Overwhelmingly, mainstream therapists agree that attempting to change one’s sexual orientation not only does not work, but it is harmful. Recent research, however speaks to sexual fluidity among both men and women, which may account for why some people are able to have and maintain mixed orientation marriages. Regardless, no evidence shows that therapy of any kind has altered anyone’s sexual orientation.
What would you like to say to people now that you didn’t say as ex-gay leader?
Humans are incredibly complex and diverse by design. Research shows that gender and sexuality cross multiple lines. People typically comply to the culture in which they were raised or live (e.g. social, religious, political), but complying does not constitute conformity. In other words, just because people take on typical gender or sexuality roles, does not negate the actual complexity of them.
Why did you write your story? And why now?
I wrote my story to initially face the shame I felt as a failed minister, husband and ex-gay. In the process, I realized the destruction that was left behind by my involvement in ex-gay ministry and the Evangelical Christian Church in general. No one should live in that kind of shame. I wanted to tell people the truth about ex-gay, particularly those in the Evangel Church. I wanted to start an open dialogue as “one of their own.” Why now? It took me almost 25 years after leaving the ex-gay ministry to face my shame, anger at God and embarrassment of failure.

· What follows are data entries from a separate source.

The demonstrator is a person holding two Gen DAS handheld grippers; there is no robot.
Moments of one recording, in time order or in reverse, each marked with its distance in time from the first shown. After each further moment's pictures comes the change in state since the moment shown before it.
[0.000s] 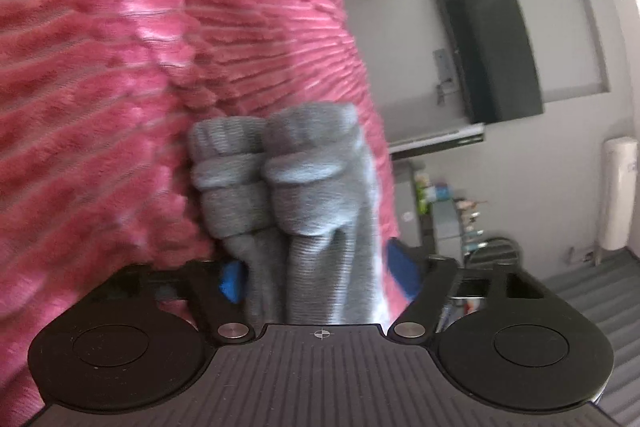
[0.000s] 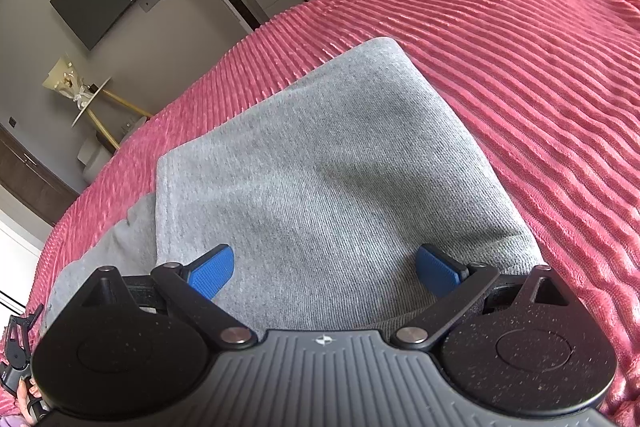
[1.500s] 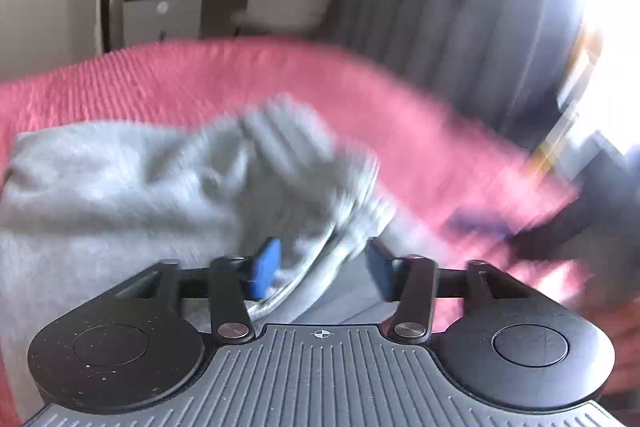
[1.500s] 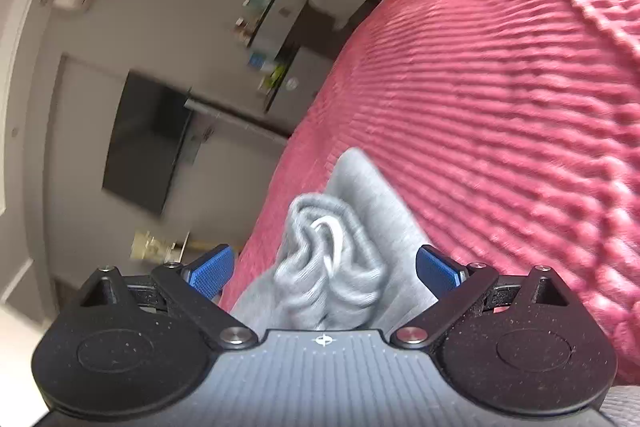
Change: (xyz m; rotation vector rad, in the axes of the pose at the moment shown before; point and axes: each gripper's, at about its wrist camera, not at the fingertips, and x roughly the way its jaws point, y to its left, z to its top) left arm 0.040 -0.257 -0.437 1.270 0.567 -0.168; right arm -0.085 -0.102 0.002 0.458 -0.232 0.320
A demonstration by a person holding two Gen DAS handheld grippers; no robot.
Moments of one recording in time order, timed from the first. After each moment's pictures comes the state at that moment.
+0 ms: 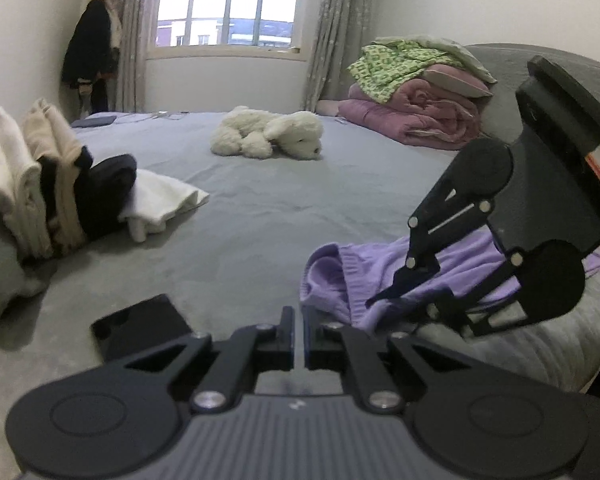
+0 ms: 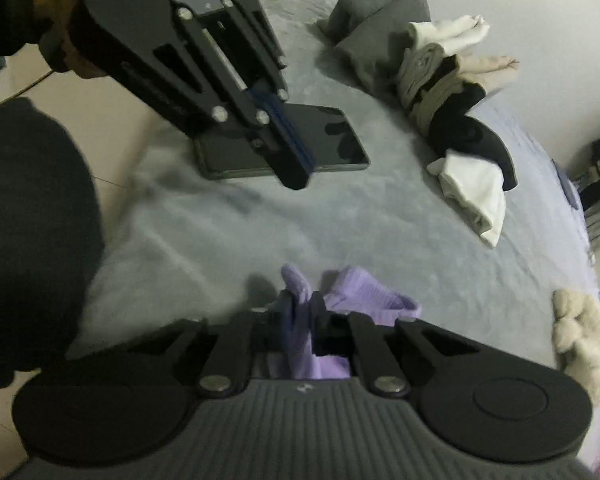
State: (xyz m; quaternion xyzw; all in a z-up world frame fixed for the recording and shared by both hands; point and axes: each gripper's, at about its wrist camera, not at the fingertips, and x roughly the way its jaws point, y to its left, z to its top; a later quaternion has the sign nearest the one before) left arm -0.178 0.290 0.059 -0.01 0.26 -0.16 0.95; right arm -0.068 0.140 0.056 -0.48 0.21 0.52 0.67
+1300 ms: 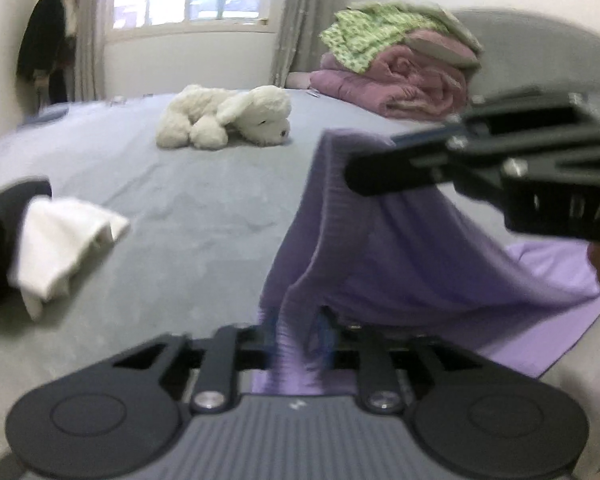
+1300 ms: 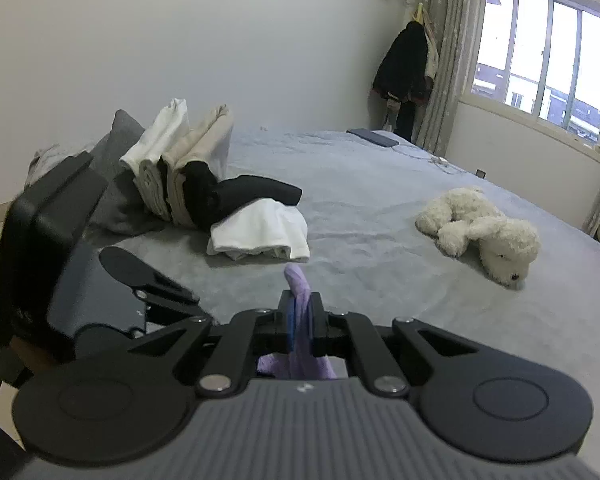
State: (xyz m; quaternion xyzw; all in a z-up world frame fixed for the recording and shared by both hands) left arm -0.052 0.211 0.050 0.05 0.29 -0.20 0.93; right arm -0.006 0.083 0.108 -0.16 0.19 0.34 0.91
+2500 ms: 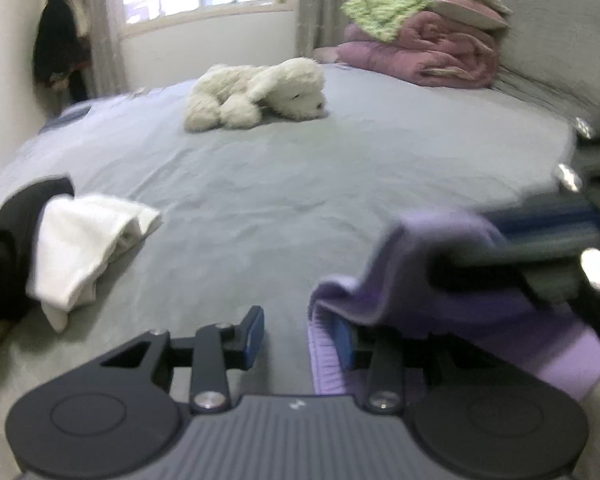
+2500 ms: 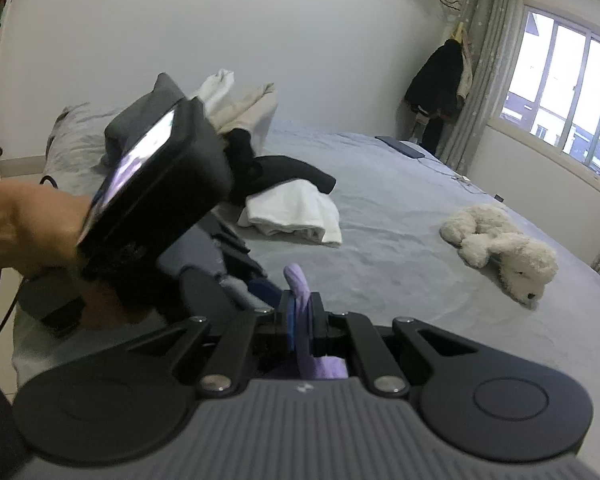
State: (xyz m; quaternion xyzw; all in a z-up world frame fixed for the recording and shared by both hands) left arm -0.016 0.223 0.032 0.05 0.33 -0.14 0.93; right arm -0.030 0.095 0.069 -0.21 0.17 0.36 0.89
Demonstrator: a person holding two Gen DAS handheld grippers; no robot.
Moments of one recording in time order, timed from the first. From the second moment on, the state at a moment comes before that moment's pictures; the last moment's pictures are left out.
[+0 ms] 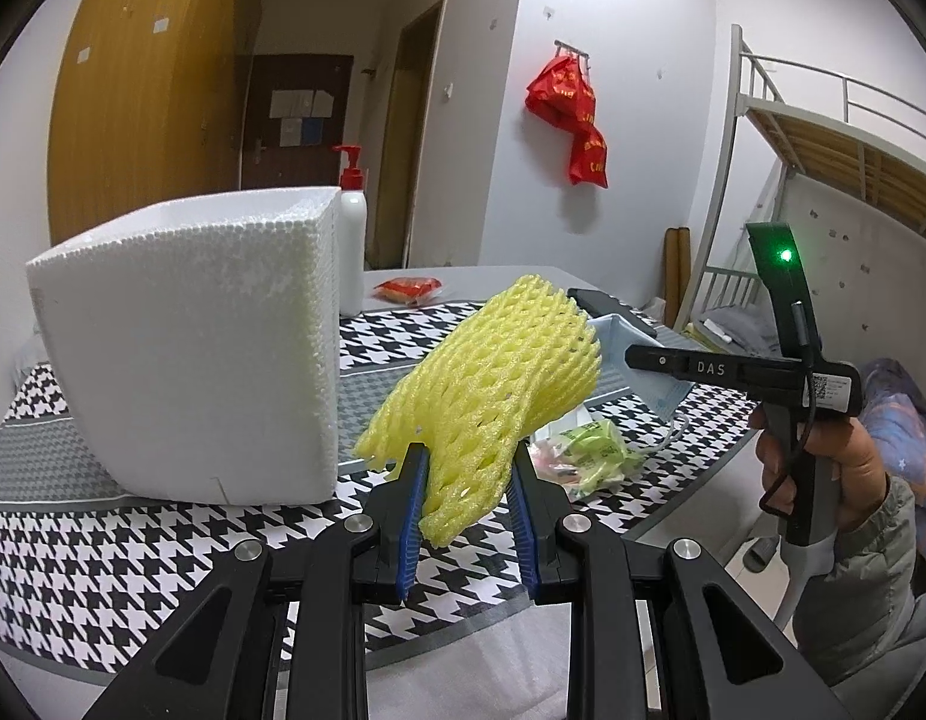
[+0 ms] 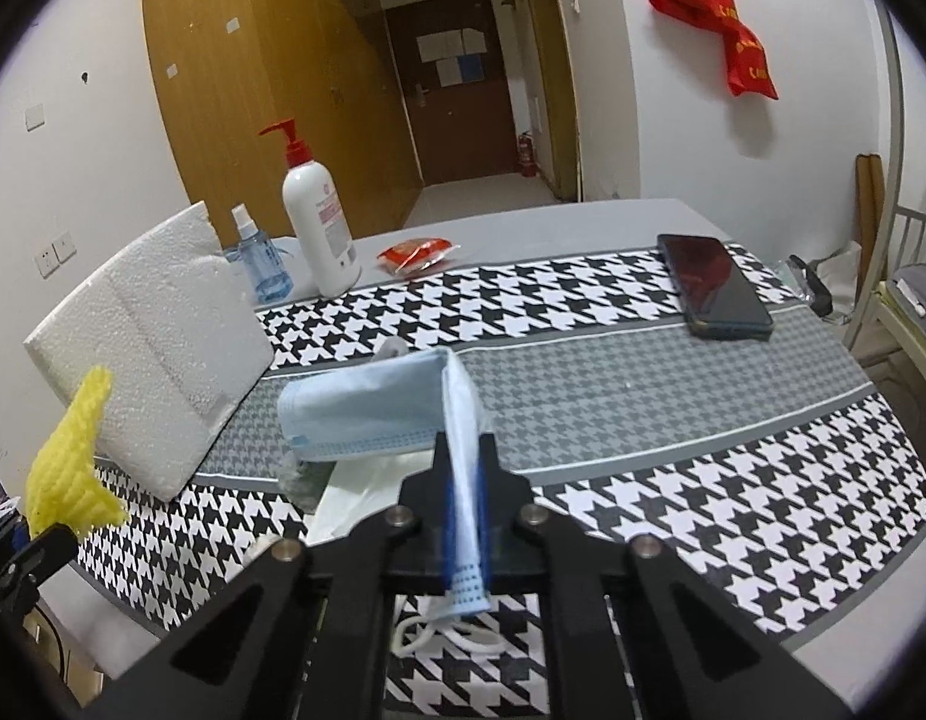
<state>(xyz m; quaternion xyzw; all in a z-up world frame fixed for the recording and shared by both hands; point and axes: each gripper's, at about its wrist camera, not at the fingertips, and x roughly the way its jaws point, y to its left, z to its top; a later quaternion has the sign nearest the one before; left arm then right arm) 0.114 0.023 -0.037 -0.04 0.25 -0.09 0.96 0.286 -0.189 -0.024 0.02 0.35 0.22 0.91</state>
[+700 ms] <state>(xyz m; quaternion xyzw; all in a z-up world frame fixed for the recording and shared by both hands) 0.085 0.034 -0.010 -0.04 0.21 -0.08 0.97 0.230 -0.211 0.032 0.03 0.27 0.23 0.94</state>
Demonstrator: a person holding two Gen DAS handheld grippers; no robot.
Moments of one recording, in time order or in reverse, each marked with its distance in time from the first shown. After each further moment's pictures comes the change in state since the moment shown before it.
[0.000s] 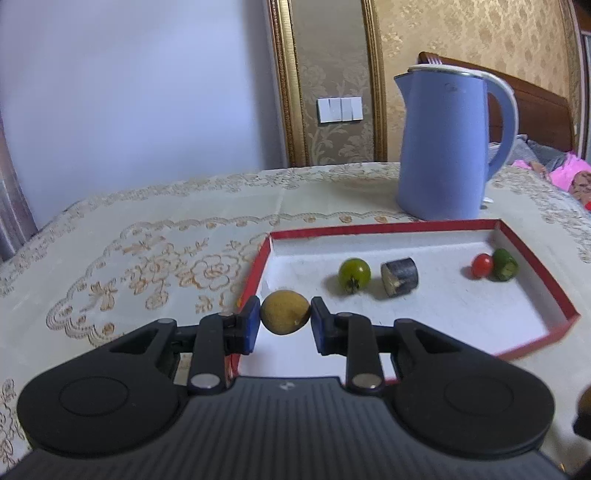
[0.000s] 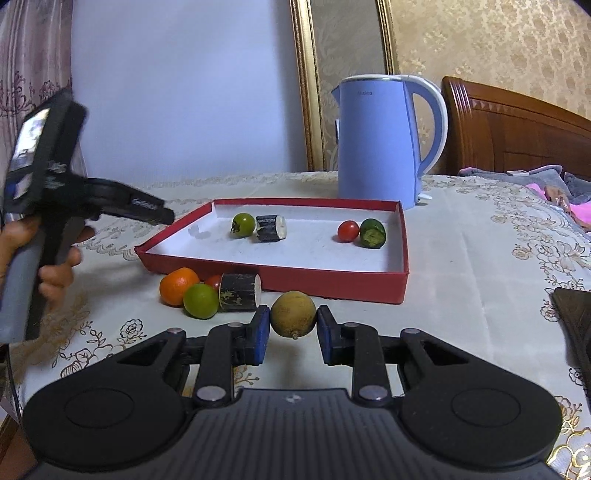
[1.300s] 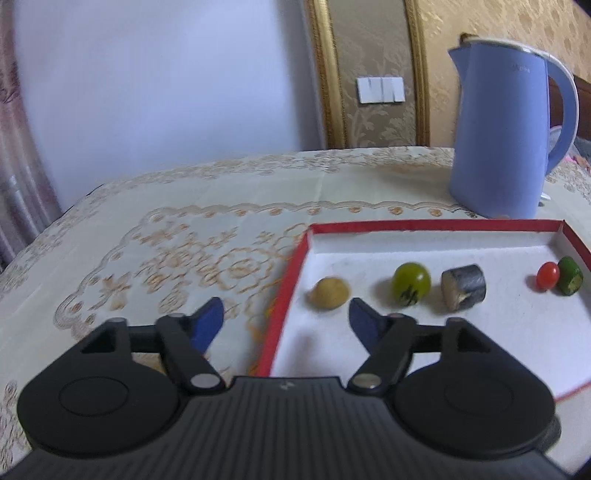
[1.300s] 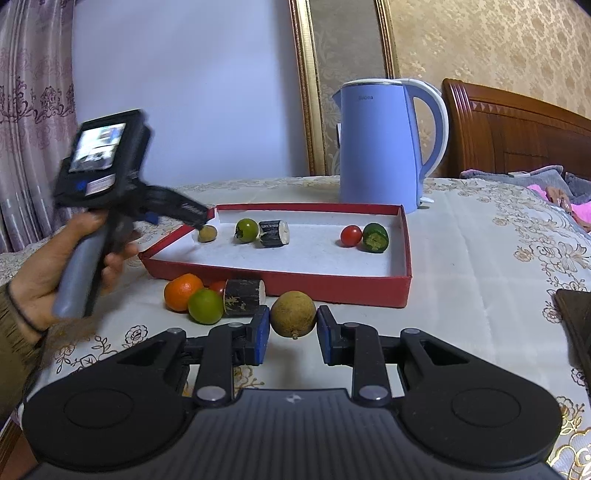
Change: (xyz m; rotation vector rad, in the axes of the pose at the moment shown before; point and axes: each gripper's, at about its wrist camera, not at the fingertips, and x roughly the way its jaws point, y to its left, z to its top) left arm 0.044 0.016 0.003 -0.043 0.059 0.111; right arm 0.001 0.002 0.002 0.007 -0.009 0.011
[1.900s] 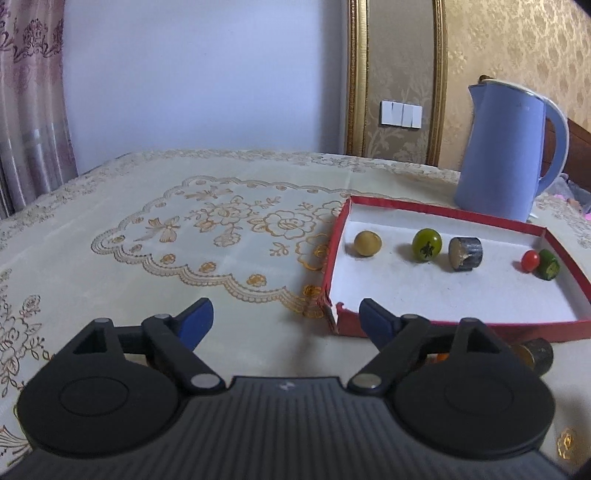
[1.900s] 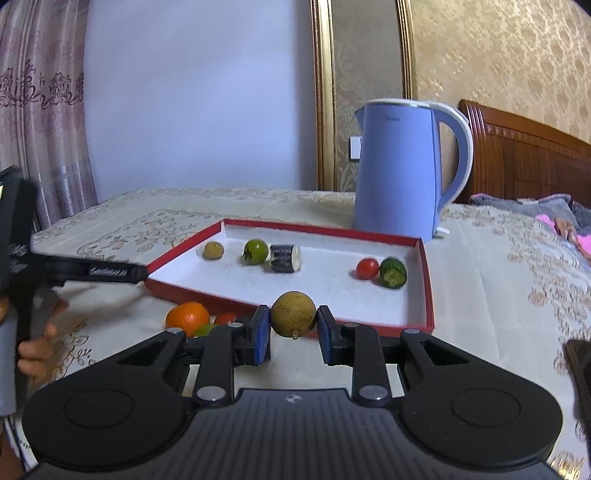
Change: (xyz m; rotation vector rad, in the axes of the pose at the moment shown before) left arm -0.053 0.053 -0.062 -0.152 -0.044 -0.039; right arm 0.026 0.018 0.030 -0.078 -0.026 -0.017
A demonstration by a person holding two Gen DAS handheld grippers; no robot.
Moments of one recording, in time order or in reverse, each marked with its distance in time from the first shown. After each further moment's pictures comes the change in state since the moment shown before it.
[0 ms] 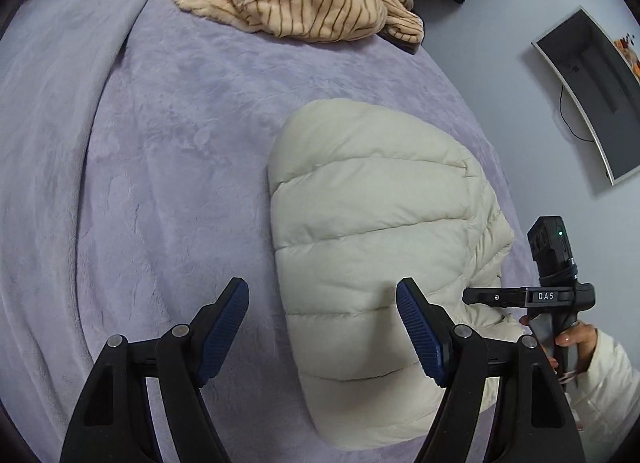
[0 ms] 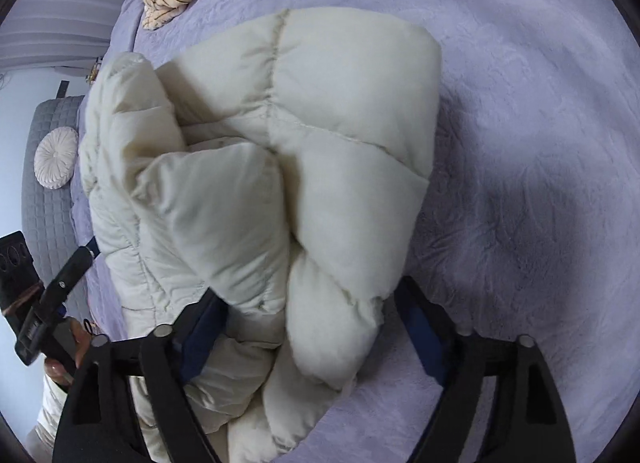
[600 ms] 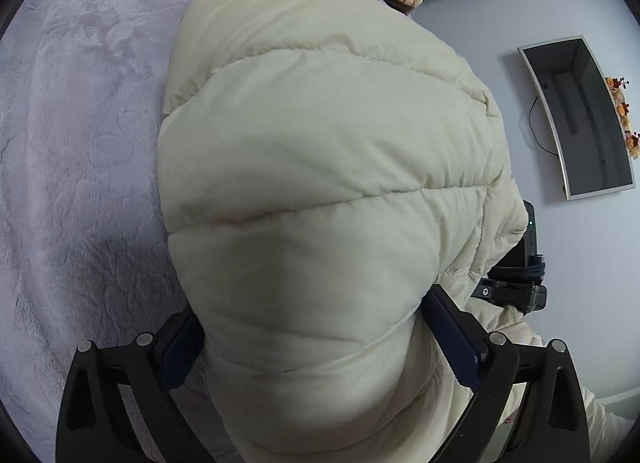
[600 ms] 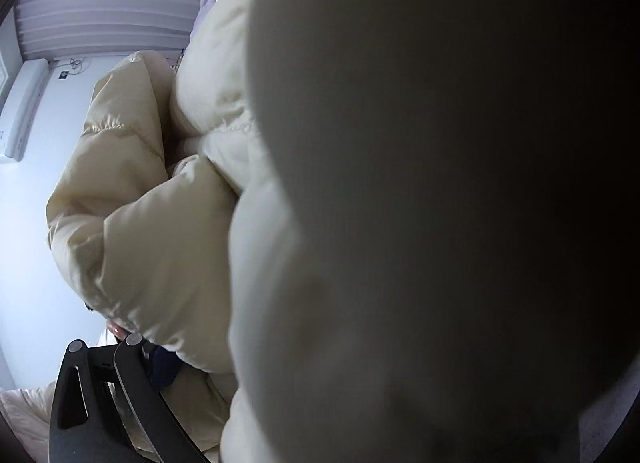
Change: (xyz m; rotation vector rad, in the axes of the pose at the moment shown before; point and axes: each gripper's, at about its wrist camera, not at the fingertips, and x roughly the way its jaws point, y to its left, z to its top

How can parents help their gay children?
1) Realize that homosexuality is not your fault. Much research has been done in the last 20 years that points to a number of factors for homosexuality and transgenderism. Upbringing is not one of them. We in the ex-gay movement were wrong, and so were they psychoanalysts nearly 100 years ago. Much of that information is still proliferated by reparative therapy and fundamentalist church organizations. Let go of your guilt.
2) Seek support for yourself. Organizations such as PFLAG (Parents and Friends of Lesbians And Gays) exist to help people adjust to the news. It probably took your loved one a long time to accept themselves, it may take you a while to adjust, too. Loving organizations are out there.
3) Allow yourself to go through the grieving process and accept that life for your child may not look exactly like you thought it would. The grieving process is perfectly natural and normal. Don’t go through it alone.
4) Provide a safe place for your child at home. Though things are getting better in the world for LGBT people, there is nothing like a loving, nurturing environment from family.
5) Love and support your child like you always have. Nothing has changed. They are still the same person.
What can be done about LGBT issues in the church?
1) The reality is that there are LGBT people in the fundamental, evangelical churches, just as there are LGBT people in society. Religious labels and affiliations have absolutely no bearing on whether or not someone is LGBT.
2) Remember that homosexuality is a new concept that didn’t exist until the 19th century and the term changed definitions in the mid-20th century. There was no Biblical definition or context about homosexuality when the Bible was written. Just as Christianity has changed and morphed through the centuries, so has the culture around sexuality. Before there can be a discussion about LGBT in church and Scriptural interpretation, there has to be a discussion on culture and context.
3) Shaming people never works to change anyone. Forcing people into heterosexual marriages wreaks disaster on entire families and not just the individual struggling with LGBT issues.
4) There is no such thing as “compassion without compromise.” As I always say, try that phrase out at home on your loved ones before using it to address “sinners.” It doesn’t work in any situation. True compassion always requires compromise somewhere. Always.
5) Be open to growing and learning. Find out that God is bigger than you think.